Below is a listing; restate from it, character for character, the lines beginning at the line holding "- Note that" and ending at the line holding "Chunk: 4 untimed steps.", both included.

—————

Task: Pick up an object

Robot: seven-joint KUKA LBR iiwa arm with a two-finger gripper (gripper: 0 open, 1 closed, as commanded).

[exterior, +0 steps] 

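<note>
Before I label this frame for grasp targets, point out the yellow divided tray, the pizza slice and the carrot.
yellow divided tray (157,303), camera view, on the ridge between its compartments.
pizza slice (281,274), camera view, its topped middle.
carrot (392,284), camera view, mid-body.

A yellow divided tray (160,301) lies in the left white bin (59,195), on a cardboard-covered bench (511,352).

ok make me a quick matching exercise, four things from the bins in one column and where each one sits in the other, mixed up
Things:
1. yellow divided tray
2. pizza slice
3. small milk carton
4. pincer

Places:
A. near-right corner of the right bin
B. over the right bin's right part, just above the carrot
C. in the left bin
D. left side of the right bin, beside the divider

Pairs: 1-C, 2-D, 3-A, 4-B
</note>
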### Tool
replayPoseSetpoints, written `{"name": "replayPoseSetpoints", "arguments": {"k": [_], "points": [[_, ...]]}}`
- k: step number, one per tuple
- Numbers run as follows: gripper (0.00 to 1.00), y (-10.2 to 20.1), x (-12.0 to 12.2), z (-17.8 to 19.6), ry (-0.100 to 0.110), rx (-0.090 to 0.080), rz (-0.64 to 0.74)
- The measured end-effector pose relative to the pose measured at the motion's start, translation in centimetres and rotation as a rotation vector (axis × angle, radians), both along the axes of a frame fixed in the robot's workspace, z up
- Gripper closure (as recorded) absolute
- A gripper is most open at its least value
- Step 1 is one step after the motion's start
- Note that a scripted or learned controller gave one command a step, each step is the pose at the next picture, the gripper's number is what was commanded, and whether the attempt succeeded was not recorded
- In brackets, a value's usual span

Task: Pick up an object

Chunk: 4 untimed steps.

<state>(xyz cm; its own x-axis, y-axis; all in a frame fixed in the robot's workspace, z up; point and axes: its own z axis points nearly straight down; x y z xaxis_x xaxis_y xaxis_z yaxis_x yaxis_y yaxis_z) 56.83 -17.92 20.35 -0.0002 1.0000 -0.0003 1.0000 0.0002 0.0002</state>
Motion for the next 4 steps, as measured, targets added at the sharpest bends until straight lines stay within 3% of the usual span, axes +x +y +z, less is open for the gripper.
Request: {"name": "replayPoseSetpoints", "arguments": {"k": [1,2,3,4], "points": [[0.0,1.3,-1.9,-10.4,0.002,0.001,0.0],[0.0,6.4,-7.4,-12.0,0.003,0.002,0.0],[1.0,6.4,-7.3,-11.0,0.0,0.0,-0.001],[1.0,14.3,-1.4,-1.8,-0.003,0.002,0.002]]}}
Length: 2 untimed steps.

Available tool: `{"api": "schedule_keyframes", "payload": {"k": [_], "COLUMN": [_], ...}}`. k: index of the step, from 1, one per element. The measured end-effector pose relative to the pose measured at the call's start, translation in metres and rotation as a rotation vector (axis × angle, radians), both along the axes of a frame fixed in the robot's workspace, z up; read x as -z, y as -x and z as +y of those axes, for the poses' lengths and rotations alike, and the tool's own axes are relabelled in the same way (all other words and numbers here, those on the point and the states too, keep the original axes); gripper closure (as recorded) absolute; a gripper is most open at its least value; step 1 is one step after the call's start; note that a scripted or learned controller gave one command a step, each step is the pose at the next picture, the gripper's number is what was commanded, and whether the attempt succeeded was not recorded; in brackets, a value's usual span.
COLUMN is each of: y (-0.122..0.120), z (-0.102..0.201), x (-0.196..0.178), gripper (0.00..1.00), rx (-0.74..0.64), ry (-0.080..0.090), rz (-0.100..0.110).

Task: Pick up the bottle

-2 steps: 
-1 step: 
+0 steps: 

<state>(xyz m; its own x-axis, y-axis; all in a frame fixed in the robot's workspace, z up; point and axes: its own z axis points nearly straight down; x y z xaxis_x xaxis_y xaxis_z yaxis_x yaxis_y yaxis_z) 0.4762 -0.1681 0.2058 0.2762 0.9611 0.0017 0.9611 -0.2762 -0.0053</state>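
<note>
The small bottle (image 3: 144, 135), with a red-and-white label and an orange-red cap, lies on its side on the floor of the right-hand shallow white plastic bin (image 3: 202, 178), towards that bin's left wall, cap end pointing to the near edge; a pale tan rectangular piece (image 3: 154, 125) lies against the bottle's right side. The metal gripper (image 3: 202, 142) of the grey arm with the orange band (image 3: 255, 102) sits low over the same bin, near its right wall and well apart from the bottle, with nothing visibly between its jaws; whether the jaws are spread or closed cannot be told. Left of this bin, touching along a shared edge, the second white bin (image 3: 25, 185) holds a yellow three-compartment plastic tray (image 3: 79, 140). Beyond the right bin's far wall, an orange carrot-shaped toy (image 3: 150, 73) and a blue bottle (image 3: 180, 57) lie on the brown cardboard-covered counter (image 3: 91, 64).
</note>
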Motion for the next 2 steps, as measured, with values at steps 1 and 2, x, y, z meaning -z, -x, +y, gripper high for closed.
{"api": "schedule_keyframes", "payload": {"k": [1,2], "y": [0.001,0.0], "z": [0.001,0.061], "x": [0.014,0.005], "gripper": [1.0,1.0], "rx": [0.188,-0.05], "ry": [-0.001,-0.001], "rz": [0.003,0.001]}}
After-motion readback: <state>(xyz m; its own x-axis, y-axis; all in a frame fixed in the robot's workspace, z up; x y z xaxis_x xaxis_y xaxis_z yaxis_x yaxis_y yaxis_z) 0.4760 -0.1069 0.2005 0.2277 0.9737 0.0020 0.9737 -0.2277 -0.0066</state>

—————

=== EXERCISE ANSWER ===
- Note that a scripted or learned controller gave one command a step, each step is the pose at the next picture, the gripper's number is what was commanded, and whether the attempt succeeded was not recorded
- In brackets, a value's usual span

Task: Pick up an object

Chunk: 4 untimed steps.

No additional lines are needed for this answer.